Estimation of a multivariate von Mises distribution for contaminated torus data
Conference
Regional Statistics Conference 2026
Format: IPS Abstract - Malta 2026
Keywords: circular distribution, robustness
Session: IPS 1292 - Modern Methods for Anomalies and Extremes in Diverse Environmental Data Types
Thursday 4 June 8:30 a.m. - 10:10 a.m. (Europe/Malta)
Abstract
Directional and circular measurements frequently arise in environmental sciences, for example in the analysis of wind directions recorded at multiple monitoring stations, ocean wave directions, or geological orientation data. When several angular variables are observed jointly, the data naturally lie on a torus, and appropriate probabilistic models must account for their periodic structure. Among the available distributions, the multivariate von Mises sine model is one of the most widely used for describing dependence among circular variables.
In practice, however, environmental directional datasets often contain anomalous observations caused by measurement errors, extreme meteorological events, or heterogeneous generating mechanisms. Such atypical circular observations can strongly affect likelihood-based inference. In particular, maximum likelihood estimation for multivariate von Mises models is known to be highly sensitive to contamination, potentially leading to distorted parameter estimates and unreliable conclusions about directional dependence.
In this work we address robust inference for the multivariate von Mises sine distribution; see Singh et al. (2002, Biometrika). The von Mises sine density depends on parameters μ (mean directions), κ (concentration parameters), and Λ (a matrix describing dependence between angular components). The normalizing constant that appears in the density of p-variate von Mises sine distribution is, unfortunately, intractable for p larger than 2. Thus, we focus on the high-concentration regime (large κs), where the normalization constant can be approximated, leading to the concentrated multivariate sine model described by Mardia et al. (2012, Journal of Applied Statistics).

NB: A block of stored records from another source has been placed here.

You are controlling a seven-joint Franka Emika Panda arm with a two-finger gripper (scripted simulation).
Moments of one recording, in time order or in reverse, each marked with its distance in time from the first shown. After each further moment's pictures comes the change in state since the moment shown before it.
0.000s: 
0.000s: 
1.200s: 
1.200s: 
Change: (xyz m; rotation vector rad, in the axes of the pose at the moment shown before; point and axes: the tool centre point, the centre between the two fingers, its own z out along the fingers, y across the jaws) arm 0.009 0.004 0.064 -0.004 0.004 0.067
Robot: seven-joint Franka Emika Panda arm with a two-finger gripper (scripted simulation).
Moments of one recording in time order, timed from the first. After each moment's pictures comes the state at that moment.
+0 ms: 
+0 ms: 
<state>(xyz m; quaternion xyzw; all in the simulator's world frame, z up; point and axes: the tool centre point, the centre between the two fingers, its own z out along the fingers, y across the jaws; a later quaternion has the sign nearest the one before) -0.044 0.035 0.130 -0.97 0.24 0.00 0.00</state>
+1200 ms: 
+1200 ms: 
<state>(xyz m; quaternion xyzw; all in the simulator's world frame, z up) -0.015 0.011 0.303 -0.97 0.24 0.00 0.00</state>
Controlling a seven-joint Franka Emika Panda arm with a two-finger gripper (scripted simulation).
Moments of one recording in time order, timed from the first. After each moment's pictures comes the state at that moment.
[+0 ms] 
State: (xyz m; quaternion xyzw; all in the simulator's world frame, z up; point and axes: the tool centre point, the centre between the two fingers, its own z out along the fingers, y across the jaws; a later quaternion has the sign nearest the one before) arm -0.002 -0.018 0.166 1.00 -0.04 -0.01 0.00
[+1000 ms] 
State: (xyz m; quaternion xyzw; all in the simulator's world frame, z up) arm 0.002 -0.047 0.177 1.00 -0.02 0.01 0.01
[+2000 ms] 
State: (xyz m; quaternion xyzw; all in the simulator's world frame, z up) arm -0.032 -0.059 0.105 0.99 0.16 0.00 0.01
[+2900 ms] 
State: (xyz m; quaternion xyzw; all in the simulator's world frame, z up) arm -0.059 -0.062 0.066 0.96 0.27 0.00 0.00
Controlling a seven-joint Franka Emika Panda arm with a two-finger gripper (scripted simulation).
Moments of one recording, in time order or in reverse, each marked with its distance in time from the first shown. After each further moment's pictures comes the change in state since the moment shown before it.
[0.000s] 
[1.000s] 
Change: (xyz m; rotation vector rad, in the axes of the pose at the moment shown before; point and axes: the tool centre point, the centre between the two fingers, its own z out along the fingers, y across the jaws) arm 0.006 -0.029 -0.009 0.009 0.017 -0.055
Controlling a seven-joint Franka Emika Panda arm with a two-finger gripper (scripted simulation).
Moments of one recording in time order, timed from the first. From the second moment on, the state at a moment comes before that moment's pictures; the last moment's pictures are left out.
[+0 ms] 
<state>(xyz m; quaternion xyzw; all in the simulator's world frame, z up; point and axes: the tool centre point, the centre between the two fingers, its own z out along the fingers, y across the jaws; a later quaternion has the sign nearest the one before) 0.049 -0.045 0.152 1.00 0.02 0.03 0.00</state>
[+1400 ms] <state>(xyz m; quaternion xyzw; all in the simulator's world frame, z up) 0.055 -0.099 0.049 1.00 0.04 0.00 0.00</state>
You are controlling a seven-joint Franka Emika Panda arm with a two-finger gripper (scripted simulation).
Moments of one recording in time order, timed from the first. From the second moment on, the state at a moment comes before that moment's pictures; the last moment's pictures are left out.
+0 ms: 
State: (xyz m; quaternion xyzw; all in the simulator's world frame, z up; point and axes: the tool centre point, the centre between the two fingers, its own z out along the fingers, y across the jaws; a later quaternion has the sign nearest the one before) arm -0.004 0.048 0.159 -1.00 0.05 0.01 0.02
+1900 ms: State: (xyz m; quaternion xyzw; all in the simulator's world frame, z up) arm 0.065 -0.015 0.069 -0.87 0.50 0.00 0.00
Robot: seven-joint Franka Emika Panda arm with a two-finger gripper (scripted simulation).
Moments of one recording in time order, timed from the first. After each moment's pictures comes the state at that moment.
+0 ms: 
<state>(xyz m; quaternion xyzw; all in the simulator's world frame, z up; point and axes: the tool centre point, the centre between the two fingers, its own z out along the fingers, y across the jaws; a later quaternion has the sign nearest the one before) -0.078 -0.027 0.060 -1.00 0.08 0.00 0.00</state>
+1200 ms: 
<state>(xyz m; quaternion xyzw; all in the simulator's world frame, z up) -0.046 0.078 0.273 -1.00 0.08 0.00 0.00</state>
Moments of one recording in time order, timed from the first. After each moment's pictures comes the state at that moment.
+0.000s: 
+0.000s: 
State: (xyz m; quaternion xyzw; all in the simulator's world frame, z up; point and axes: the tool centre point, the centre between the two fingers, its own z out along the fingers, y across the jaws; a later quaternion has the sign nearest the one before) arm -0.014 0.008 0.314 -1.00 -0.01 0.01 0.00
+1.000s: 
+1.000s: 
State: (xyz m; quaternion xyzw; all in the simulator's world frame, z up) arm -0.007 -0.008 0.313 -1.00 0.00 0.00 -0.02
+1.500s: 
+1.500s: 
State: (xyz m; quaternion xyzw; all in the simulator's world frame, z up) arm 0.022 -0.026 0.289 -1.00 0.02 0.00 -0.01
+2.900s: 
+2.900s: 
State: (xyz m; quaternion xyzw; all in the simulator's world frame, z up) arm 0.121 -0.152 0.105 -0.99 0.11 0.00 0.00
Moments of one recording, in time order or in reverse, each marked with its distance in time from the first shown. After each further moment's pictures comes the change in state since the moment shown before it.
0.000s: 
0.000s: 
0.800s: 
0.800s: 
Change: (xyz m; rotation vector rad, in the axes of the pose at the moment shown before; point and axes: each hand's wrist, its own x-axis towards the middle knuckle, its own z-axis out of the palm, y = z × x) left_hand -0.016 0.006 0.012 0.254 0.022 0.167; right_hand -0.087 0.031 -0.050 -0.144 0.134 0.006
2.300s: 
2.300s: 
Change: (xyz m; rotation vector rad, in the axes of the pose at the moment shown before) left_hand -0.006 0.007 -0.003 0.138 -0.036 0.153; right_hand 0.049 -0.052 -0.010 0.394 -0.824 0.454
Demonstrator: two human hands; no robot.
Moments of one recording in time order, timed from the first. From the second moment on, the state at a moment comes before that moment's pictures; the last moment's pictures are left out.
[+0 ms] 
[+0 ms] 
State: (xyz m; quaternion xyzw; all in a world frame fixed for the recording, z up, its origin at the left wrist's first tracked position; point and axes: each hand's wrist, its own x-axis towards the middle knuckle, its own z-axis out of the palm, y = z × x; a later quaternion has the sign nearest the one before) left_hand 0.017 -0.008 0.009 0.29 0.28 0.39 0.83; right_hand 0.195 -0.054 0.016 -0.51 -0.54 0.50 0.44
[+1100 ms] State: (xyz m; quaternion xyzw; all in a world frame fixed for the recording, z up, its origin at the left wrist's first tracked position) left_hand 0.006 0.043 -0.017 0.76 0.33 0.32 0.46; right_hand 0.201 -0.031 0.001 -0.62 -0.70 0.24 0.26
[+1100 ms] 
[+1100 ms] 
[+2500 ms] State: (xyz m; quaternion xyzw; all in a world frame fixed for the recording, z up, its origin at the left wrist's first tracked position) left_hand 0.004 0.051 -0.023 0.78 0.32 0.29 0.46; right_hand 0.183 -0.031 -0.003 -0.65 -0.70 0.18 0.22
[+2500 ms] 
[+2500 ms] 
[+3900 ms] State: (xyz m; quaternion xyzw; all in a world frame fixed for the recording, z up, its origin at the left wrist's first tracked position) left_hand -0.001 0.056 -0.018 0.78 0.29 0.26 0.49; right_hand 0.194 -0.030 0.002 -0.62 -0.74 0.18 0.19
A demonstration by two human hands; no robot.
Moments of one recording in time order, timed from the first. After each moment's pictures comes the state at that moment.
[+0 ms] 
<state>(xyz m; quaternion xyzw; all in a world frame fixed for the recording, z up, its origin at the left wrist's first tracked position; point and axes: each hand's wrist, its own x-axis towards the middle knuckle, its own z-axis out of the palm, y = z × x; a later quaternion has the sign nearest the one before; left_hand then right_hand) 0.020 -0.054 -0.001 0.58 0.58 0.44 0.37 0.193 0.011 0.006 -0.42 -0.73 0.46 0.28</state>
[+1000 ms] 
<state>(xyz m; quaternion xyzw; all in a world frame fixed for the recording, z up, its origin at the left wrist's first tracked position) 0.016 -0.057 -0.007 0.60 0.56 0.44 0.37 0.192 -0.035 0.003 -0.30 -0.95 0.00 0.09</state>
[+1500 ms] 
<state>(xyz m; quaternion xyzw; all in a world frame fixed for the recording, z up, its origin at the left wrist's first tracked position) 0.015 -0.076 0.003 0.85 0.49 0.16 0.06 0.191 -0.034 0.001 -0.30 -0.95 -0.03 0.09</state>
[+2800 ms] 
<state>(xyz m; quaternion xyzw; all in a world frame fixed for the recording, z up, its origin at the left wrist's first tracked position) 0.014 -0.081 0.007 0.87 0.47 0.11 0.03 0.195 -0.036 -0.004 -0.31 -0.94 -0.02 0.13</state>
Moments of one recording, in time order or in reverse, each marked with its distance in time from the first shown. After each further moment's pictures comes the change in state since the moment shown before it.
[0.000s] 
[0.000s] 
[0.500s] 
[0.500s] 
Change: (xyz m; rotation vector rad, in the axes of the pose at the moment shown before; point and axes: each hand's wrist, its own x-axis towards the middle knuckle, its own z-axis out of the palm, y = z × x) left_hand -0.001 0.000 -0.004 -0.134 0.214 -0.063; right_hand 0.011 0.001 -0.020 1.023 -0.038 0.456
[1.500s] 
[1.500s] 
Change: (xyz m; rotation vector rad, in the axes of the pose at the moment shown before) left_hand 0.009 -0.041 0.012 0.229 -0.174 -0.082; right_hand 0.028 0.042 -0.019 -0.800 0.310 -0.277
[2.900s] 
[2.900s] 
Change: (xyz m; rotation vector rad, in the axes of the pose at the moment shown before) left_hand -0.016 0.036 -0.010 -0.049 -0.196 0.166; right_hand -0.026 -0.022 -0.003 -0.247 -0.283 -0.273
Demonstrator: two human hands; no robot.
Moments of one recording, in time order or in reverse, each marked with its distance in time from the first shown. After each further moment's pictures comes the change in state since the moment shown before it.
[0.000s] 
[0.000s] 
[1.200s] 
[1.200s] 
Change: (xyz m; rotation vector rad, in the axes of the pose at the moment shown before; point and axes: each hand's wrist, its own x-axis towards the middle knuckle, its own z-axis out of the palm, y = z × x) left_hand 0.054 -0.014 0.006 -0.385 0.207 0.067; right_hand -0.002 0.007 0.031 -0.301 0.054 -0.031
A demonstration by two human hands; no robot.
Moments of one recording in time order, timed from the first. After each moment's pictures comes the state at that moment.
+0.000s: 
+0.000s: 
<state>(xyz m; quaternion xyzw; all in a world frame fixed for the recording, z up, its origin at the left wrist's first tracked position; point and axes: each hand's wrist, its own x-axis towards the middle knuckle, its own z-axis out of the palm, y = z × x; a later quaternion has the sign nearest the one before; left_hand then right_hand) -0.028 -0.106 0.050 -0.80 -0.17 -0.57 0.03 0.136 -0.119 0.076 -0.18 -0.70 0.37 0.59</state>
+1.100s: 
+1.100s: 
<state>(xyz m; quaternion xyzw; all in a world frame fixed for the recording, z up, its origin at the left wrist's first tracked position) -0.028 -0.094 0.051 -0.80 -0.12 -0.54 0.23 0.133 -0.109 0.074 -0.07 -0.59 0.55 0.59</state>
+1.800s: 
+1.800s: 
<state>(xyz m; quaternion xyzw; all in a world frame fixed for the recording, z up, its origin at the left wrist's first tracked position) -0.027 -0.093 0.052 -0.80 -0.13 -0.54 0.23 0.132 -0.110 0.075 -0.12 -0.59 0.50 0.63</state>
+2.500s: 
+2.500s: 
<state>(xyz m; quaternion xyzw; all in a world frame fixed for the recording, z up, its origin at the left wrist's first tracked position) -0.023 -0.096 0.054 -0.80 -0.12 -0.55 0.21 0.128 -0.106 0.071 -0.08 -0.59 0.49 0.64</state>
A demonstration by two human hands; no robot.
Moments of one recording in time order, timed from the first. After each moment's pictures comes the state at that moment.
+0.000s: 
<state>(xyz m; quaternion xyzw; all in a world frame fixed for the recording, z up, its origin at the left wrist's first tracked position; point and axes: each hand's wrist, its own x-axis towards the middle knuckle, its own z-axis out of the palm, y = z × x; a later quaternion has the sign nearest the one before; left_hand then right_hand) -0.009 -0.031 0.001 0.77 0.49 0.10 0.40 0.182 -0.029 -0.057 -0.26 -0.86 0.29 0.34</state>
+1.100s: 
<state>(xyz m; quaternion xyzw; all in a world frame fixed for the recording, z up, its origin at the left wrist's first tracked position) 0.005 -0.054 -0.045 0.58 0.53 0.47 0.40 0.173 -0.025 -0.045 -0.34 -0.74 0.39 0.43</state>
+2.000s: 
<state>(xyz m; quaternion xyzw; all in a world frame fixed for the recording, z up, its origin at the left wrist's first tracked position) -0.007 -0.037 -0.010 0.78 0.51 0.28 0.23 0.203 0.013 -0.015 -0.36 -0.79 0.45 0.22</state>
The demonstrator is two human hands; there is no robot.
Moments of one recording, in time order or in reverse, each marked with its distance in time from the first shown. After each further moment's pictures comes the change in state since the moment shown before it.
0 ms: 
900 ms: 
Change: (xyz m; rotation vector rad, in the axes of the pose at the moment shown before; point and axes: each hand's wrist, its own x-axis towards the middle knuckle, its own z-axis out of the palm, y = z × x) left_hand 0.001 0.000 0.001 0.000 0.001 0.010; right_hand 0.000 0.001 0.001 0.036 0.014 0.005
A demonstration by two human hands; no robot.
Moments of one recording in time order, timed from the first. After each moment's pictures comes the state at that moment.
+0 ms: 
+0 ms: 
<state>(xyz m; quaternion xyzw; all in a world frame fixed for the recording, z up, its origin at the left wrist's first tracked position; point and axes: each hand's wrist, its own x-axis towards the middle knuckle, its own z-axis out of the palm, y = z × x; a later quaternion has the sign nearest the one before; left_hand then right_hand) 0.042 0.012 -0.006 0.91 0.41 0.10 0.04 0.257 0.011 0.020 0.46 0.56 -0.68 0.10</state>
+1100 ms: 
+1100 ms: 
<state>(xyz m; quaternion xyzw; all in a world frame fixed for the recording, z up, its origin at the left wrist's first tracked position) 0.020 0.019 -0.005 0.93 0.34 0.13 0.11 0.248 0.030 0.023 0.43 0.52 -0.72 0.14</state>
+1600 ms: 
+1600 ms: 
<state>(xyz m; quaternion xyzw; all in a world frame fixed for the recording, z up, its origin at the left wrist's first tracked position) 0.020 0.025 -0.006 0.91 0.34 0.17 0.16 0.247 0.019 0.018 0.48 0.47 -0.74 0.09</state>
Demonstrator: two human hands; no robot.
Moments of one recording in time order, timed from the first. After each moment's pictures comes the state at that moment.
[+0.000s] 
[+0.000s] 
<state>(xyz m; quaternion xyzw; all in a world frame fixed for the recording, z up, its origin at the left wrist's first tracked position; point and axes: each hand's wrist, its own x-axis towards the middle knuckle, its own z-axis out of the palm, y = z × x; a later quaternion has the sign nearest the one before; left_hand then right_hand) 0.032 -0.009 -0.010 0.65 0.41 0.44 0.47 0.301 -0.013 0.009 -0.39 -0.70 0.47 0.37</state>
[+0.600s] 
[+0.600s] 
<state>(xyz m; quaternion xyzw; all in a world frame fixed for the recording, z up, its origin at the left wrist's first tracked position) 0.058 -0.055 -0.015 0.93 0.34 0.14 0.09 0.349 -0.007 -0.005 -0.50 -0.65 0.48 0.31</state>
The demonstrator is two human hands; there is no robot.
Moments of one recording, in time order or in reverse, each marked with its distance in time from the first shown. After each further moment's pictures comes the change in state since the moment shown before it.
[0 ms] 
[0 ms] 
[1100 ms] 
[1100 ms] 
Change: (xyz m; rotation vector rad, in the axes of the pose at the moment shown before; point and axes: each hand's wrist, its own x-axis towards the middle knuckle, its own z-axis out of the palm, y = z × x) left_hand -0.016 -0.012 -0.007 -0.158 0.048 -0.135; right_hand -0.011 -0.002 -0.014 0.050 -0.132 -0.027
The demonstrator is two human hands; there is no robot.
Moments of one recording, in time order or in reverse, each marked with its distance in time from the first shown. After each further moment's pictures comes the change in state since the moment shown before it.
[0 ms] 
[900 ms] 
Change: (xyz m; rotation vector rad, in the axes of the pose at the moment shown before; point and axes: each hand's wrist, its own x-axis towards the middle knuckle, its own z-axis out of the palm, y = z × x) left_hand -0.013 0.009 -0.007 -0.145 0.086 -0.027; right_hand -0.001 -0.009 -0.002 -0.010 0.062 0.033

To mitigate the effect of anomalous observations, we adopt the weighted likelihood framework, see Markatou et al. (Jasa, 1998), where observations that disagree with the assumed model are automatically downweighted. The estimator is defined through weighted likelihood estimating equations, where the score contribution of each observation carries a data-dependent weight derived from Pearson residuals, which compare a nonparametric density estimate on the torus with the fitted model.
This approach provides a probabilistic measure of outlyingness and avoids the need to define ad hoc geometric distances on the torus. Observations showing large discrepancies between empirical and model densities receive small weights, allowing the method to automatically identify anomalous directional patterns or substructures.
Simulation experiments investigate the finite-sample behavior of the estimator under several contamination scenarios, including clustered and scattered outliers, and across different dimensions. The results indicate that the proposed methodology effectively identifies outliers and provides robust estimates for location, concentration, and shape parameters. We also show that, for robust inference, formulations based on the Wrapped Normal approximation may yield improved performance, offering a better balance between robustness and efficiency.